Elucidation of the surface pathways over MnOX based 3D printed monoliths for the catalytic oxidation of toluene: In-situ DRIFTS measurements

This study provides a pioneering analysis of the surface reaction pathway during the catalytic oxidation of toluene on MnO_X-based 3D-printed monolithic catalysts. Four monoliths, including green monolith (support), CeO_X, MnO_X and MnCeO_X, were evaluated by DRIFT spectroscopy. These in-situ measurements allow us to elucidate the reaction pathways as a function of its surface compositions. Indeed, all monoliths favored the adsorption of toluene at low temperatures and the formation of several surface intermediates such as benzyl alcohol and some carboxylate species but, complete oxidation to CO₂, was only observed over the MnCeO_X at 300 °C. MnCeO_X monolith showed a mixture of Mn₃O₄ and CeO₂ crystalline phases identified by XRD and Raman with higher concentration of lattice oxygens according to XPS measurements.
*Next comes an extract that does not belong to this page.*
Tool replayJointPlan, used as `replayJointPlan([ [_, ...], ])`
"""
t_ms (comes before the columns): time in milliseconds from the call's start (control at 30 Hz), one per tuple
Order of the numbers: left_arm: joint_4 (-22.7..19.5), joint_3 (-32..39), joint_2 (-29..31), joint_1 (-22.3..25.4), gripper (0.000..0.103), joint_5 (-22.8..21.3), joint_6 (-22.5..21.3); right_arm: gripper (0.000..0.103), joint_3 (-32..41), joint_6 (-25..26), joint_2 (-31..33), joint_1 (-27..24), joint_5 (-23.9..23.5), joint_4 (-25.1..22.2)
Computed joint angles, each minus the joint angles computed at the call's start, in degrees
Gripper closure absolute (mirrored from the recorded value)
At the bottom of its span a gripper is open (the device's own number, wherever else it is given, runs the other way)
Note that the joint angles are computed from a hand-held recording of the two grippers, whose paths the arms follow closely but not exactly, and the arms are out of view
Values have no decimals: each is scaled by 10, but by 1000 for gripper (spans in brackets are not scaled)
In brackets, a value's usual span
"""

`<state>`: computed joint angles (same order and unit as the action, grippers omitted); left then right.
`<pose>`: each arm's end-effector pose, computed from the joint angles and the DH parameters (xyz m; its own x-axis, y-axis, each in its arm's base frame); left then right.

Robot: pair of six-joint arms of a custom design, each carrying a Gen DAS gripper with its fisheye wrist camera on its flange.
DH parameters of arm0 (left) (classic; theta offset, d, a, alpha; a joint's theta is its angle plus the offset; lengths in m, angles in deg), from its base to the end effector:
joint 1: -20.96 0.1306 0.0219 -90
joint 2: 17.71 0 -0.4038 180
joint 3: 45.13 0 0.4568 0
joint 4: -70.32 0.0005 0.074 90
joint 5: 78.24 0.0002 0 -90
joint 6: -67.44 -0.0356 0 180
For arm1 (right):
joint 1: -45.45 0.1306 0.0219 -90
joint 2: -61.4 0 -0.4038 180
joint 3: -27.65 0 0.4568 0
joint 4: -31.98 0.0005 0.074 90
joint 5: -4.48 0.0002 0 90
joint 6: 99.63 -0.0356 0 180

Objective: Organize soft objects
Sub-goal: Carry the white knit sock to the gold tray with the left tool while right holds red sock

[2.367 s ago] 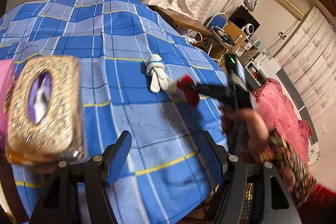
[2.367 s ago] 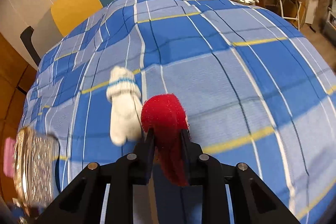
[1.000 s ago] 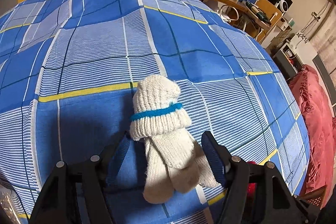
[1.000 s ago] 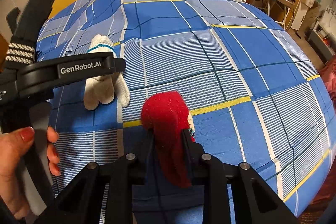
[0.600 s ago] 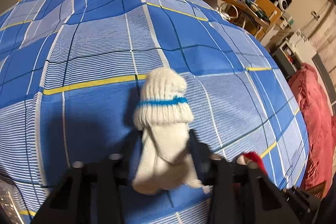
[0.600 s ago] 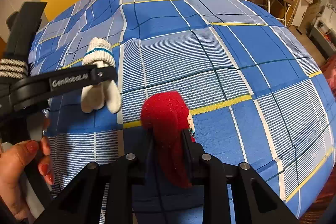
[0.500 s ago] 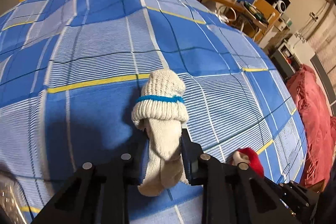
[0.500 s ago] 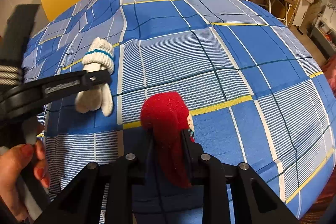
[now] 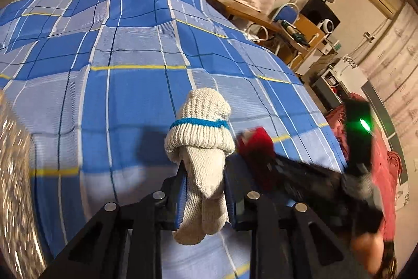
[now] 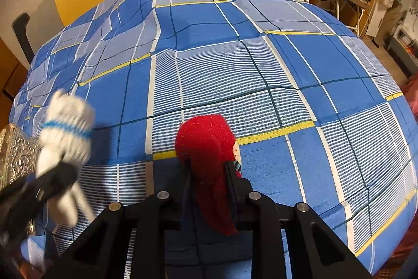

Thus, the presence of abundant lattice oxygen and reduced Mn and Ce species on the surface of MnCeO_X seems to be crucial for the complete oxidation of toluene. A reaction pathway has been proposed for this monolith involving the adsorption of toluene via the methyl group, followed by the sequential formation of benzyl alcohol, benzaldehyde and benzoate. The cleavage of the aromatic ring produced formate species, which were further converted to CO and CO₂. In addition, this work demonstrates that water not only competes for the same adsorption sites as toluene molecules, but also participates in the generation of reactive species, which significantly influences the overall oxidation process and the formation of intermediate species produced by the interactions of water species with organic compounds. Finally, it is important to mention that the monoliths evaluated in this work open up new opportunities for using 3D printing as a rapid and cost-effective method to enhance catalyst activity in real-world applications and decrease VOC emissions.